Only the lines from the one holding "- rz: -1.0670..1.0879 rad" through the end of the material are to be repeated, exactly and without pictures.

--- START ---

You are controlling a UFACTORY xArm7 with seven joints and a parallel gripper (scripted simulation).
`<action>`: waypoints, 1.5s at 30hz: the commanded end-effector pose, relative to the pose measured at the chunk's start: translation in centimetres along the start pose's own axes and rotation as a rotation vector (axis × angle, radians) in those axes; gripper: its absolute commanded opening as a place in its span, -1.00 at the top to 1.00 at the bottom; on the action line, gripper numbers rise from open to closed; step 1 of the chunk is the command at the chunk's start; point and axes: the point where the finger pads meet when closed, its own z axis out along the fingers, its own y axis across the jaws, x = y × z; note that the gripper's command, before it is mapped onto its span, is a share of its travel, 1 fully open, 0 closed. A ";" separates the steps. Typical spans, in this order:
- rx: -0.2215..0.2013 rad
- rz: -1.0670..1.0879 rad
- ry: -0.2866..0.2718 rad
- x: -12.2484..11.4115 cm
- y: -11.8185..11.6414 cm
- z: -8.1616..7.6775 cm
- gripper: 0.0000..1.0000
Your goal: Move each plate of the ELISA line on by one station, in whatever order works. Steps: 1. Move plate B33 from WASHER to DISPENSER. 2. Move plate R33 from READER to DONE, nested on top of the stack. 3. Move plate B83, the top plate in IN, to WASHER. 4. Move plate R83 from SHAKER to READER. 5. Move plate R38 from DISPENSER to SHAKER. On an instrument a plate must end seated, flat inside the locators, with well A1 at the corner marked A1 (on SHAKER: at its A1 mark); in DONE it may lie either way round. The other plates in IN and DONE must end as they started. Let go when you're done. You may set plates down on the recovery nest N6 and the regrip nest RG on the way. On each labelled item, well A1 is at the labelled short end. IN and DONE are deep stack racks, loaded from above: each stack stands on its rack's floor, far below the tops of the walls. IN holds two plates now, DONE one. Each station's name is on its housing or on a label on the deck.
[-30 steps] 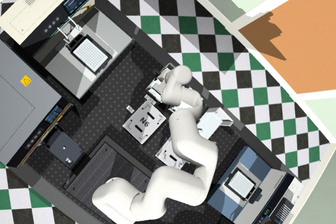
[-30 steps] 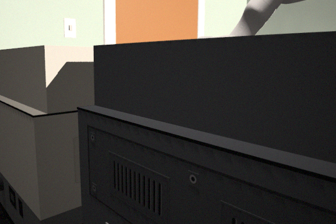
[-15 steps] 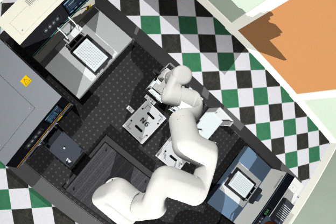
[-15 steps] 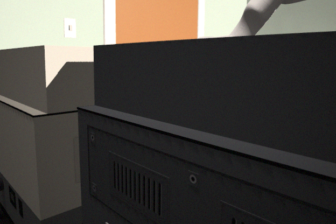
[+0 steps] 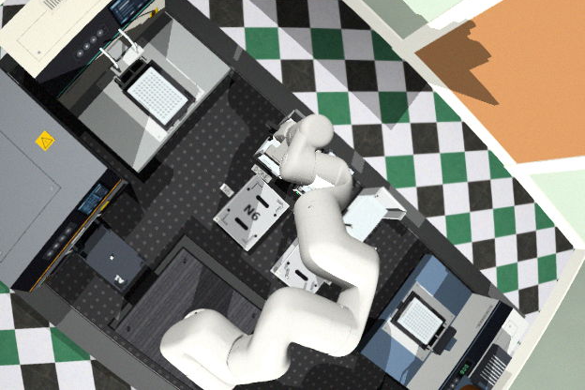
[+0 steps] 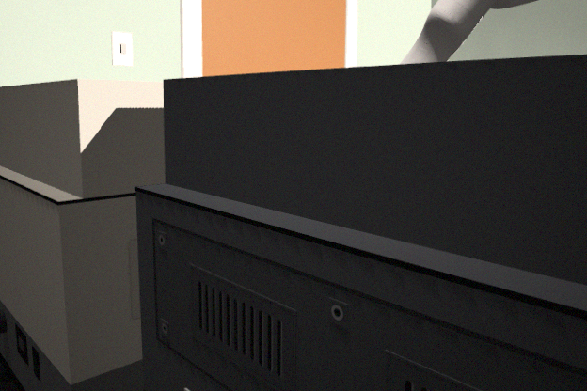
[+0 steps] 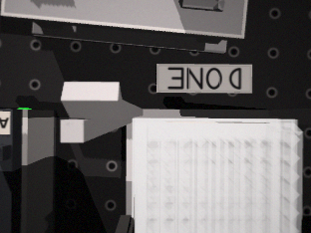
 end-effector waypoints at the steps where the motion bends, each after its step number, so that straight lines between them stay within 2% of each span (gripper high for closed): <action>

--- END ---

▶ EXERCISE OUTPUT:
- rz: -1.0670..1.0879 rad
- ry: -0.2866..0.2718 rad
- x: -12.2484..11.4115 cm
- y: -11.8185..11.6414 cm
- z: -8.1616..7.6775 cm
- gripper: 0.0000..1.0000
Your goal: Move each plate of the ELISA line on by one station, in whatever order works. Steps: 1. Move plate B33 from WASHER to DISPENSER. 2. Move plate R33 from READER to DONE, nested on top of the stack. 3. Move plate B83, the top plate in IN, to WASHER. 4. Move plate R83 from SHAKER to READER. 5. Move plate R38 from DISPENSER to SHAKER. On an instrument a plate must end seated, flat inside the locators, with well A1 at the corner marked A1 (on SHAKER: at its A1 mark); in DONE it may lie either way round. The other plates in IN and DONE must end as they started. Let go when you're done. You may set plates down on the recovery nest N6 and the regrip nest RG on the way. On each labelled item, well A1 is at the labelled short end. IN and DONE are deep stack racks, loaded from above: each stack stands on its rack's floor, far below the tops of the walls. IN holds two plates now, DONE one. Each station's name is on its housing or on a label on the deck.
[-30 steps] 
[-30 steps] 
[-15 steps] 
[-15 steps] 
[+0 steps] 
[+0 steps] 
[+0 steps] 
 end-effector waypoints at the steps where the motion bends, each after its step number, so that straight lines between them stay within 2% of each span (gripper high for closed): <action>

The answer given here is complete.